SPV2, the subject of agreement with Nobian, includes the plant that will convert the Lithium chloride feedstock from SPV1 into Lithium Hydroxide Monohydrate at the rate of 24,000 tonnes per annum and produces a saleable hydrochloric acid by-product.
Nobian claims a deep and long-standing expertise in the crystallization, electrolysis, and production of chlor-alkali products after starting its first chlor-alkali electrolysis plant in 1894. Nobian is a European leader in the production of salt, essential chemicals and energy solutions for industry. The SPV2 agreement seeks to leverage Nobian’s expertise as part of Vulcan’s Zero Carbon Lithium Project, which uses chlor-alkali type electrolysis cells to produce lithium hydroxide.
Subject to the definitive agreement the Term Sheet provides that Nobian will invest EUR 161 million (about AU$265m) in cash as equity to fund capital expenditure for the hydroxide plant to acquire 50 per cent of the SPV2 Joint Venture vehicle on the basis of an agreed pre-money valuation of EUR 322 million. This will likely see Vulcan fully carried for equity investment in the hydroxide plant as the Nobian contribution of 50 per cent exceeds Vulcan’s 35 per cent equity funding target. The remaining debt funding for the hydroxide plant is now being sourced by BNP Paribas and Vulcan says there are already a number of banks and Government backed export credit funds that are possibly looking for a seat at the table.
Letters of Intent have already been secured from the French, Italian and Canadian government Export Credit Agencies and Vulcan intends to have the entire debt and equity project funding in place by the first quarter of 2024.

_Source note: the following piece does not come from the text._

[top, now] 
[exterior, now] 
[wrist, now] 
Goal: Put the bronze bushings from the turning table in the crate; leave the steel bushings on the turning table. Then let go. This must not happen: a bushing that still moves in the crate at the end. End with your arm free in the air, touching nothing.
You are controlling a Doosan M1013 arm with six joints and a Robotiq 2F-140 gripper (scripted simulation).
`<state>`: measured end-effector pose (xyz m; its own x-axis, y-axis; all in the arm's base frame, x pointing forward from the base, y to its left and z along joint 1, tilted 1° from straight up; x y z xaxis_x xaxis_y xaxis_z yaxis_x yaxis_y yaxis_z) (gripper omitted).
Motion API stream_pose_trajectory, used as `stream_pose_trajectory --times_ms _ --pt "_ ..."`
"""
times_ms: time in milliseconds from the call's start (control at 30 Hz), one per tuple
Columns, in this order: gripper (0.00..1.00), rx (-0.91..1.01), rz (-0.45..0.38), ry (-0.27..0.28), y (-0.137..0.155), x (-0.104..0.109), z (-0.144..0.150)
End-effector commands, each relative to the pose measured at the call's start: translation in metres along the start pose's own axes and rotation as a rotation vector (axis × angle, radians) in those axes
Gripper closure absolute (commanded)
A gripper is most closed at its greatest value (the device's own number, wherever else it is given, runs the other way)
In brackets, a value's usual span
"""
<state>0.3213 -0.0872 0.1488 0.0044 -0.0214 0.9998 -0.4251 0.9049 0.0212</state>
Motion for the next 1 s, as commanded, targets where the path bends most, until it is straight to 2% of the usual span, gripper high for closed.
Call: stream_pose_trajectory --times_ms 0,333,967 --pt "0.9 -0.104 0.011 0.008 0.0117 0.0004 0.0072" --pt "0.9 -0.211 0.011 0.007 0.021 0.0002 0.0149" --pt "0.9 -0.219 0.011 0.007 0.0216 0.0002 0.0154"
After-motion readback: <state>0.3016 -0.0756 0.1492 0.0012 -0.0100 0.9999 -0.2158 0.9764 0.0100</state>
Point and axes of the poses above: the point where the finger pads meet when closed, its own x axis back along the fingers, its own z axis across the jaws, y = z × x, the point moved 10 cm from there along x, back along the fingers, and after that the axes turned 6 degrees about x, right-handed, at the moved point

Vulcan intends to use a similar funding strategy for the geothermal and lithium extraction plant as it has with the hydroxide plant.

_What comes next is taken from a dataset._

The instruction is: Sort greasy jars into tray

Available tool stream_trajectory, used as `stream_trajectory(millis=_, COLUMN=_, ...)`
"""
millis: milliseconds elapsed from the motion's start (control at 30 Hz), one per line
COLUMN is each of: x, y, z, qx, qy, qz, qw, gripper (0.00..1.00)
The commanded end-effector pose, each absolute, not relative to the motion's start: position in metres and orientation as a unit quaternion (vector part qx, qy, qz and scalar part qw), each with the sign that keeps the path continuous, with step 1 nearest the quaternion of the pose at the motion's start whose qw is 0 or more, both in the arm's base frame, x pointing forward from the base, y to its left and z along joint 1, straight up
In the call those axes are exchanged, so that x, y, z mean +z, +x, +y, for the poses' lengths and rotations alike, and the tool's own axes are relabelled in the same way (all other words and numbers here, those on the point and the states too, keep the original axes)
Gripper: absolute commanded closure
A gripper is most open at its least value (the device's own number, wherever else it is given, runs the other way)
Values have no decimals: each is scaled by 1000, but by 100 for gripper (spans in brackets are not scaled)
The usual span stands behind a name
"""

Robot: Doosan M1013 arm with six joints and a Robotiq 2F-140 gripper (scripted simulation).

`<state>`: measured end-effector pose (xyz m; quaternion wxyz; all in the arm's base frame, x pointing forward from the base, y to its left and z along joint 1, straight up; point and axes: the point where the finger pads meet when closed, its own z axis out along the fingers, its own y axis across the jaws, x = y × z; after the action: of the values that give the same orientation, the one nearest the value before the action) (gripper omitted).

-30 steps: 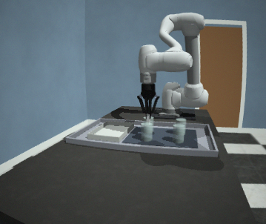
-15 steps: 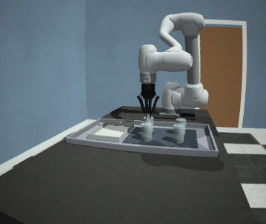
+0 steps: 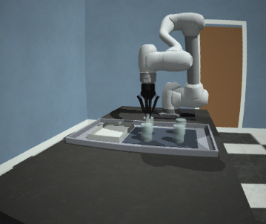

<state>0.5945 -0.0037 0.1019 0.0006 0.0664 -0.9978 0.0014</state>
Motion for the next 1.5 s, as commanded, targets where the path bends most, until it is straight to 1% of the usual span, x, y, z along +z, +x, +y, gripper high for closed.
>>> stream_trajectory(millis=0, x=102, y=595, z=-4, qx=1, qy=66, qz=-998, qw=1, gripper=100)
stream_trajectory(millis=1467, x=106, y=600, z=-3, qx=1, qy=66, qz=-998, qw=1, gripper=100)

Upon execution of the definitive JV agreement, Nobian will pay EUR 15 million (about AU$25 million) with further payments being project milestone based.
Vulcan is advancing the broader project by leveraging its existing cash to advance engineering and undertake the ordering of commercial long lead items whilst financing for the full project capital expenditure is ongoing.
This is a positive step forward, as part of our stated strategy to prioritise project level equity investments for funding of Phase One of our Zero Carbon Lithium™ Project. We welcome this step towards Nobian’s equity investment into our Central Lithium Plant (CLP) in Germany, to assist us with providing secure, sustainable and carbon neutral lithium chemicals into the European electric vehicle market, helping to enable the transition to fully electrified transport. It is shaping up to be a very exciting and transformational year for Vulcan.
Vulcan’s Upper Rhine Valley Brine Field within its Zero Carbon Lithium Project covers 1583 square km and is Europe’s largest lithium resource containing 26.6 million tonnes of lithium carbonate equivalent from 10 of its 15 licenses. It is also strategically located in the middle of the European battery industry. Vulcan is aiming to become the world’s first integrated lithium chemicals and renewable energy producer with net zero greenhouse gas emissions as it will rely on its own geothermal power to run the project. Vulcan managing director and chief executive officer Dr. Francis Wedin
At face value Vulcan’s deal with Nobian looks to have hit the mark – it secures enough equity to debt fund the lithium hydroxide project without the need for Vulcan to add to its miniscule pile of just 143m shares on issue and importantly, it starts to make the whole thing look real and provides some insight into how industry puts a value on one of Vulcan’s two key projects – and that’s just for phase one.